Paetzel M, Dalbey R E, Strynadka N C
Department of Biochemistry and Molecular Biology, University of British Columbia, Vancouver, Canada.
Nature. 1998 Nov 12;396(6707):186-90. doi: 10.1038/24196.
The signal peptidase (SPase) from Escherichia coli is a membrane-bound endopeptidase with two amino-terminal transmembrane segments and a carboxy-terminal catalytic region which resides in the periplasmic space. SPase functions to release proteins that have been translocated into the inner membrane from the cell interior, by cleaving off their signal peptides. We report here the X-ray crystal structure of a catalytically active soluble fragment of E. coli SPase (SPase delta2-75). We have determined this structure at 1.9 A resolution in a complex with an inhibitor, a beta-lactam (5S,6S penem), which is covalently bound as an acyl-enzyme intermediate to the gamma-oxygen of a serine residue at position 90, demonstrating that this residue acts as the nucleophile in the hydrolytic mechanism of signal-peptide cleavage. The structure is consistent with the use by SPase of Lys 145 as a general base in the activation of the nucleophilic Ser90, explains the specificity requirement at the signal-peptide cleavage site, and reveals a large exposed hydrophobic surface which could be a site for an intimate association with the membrane. As enzymes that are essential for cell viability, bacterial SPases present a feasible antibacterial target: our determination of the SPase structure therefore provides a template for the rational design of antibiotic compounds.

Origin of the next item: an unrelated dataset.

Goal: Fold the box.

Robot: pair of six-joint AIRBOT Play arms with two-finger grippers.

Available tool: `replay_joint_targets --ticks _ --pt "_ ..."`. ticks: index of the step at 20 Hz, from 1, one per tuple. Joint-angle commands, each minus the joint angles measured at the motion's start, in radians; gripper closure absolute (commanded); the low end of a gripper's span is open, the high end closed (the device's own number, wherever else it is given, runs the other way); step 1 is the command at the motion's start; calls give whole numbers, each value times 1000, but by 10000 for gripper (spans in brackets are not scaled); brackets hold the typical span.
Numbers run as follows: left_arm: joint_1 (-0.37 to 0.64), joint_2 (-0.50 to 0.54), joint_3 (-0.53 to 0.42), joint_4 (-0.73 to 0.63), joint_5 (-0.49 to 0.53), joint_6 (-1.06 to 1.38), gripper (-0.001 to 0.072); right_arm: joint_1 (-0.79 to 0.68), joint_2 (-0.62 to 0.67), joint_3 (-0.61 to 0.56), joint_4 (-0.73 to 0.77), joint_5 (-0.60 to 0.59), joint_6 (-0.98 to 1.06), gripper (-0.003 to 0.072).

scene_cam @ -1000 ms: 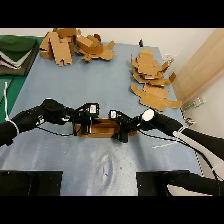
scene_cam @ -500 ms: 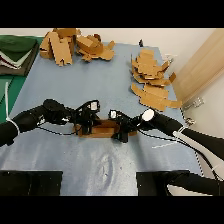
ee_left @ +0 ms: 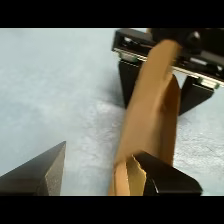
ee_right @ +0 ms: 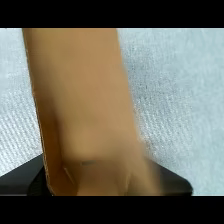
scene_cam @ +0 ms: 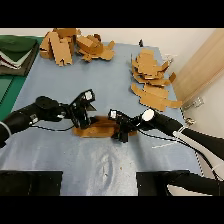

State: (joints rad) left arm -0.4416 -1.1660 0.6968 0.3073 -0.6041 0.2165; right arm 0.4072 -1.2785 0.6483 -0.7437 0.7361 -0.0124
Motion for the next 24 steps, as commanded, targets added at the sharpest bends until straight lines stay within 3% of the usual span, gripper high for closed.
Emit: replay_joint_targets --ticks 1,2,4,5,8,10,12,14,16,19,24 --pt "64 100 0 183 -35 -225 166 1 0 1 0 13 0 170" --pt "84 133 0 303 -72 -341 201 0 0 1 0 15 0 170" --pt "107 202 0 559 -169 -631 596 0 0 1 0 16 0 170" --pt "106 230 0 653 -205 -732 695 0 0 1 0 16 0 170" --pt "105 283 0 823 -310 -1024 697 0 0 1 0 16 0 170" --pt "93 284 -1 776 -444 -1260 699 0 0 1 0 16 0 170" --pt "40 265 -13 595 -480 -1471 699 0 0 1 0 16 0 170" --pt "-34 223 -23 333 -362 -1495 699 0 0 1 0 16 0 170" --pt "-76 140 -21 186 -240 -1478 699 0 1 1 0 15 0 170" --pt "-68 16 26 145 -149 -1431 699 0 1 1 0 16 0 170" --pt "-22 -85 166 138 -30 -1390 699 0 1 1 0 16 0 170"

来自大肠杆菌的信号肽酶(SPase)是一种膜结合的内肽酶,具有两个氨基末端跨膜片段和一个位于周质空间的羧基末端催化区域。SPase的功能是通过切割已从细胞内部转运到内膜中的蛋白质的信号肽,从而释放这些蛋白质。我们在此报告大肠杆菌SPase(SPase delta2-75)的催化活性可溶性片段的X射线晶体结构。我们已在1.9埃分辨率下确定了该结构,它与一种抑制剂——β-内酰胺(5S,6S青霉烯)形成复合物,该β-内酰胺作为酰基酶中间体与90位丝氨酸残基的γ-氧共价结合,这表明该残基在信号肽切割的水解机制中作为亲核试剂起作用。该结构与SPase使用赖氨酸145作为亲核丝氨酸90激活的通用碱一致,解释了信号肽切割位点的特异性要求,并揭示了一个大的暴露疏水表面,该表面可能是与膜紧密结合的位点。作为对细胞活力至关重要的酶,细菌SPase是一个可行的抗菌靶点:因此我们对SPase结构的测定为合理设计抗生素化合物提供了一个模板。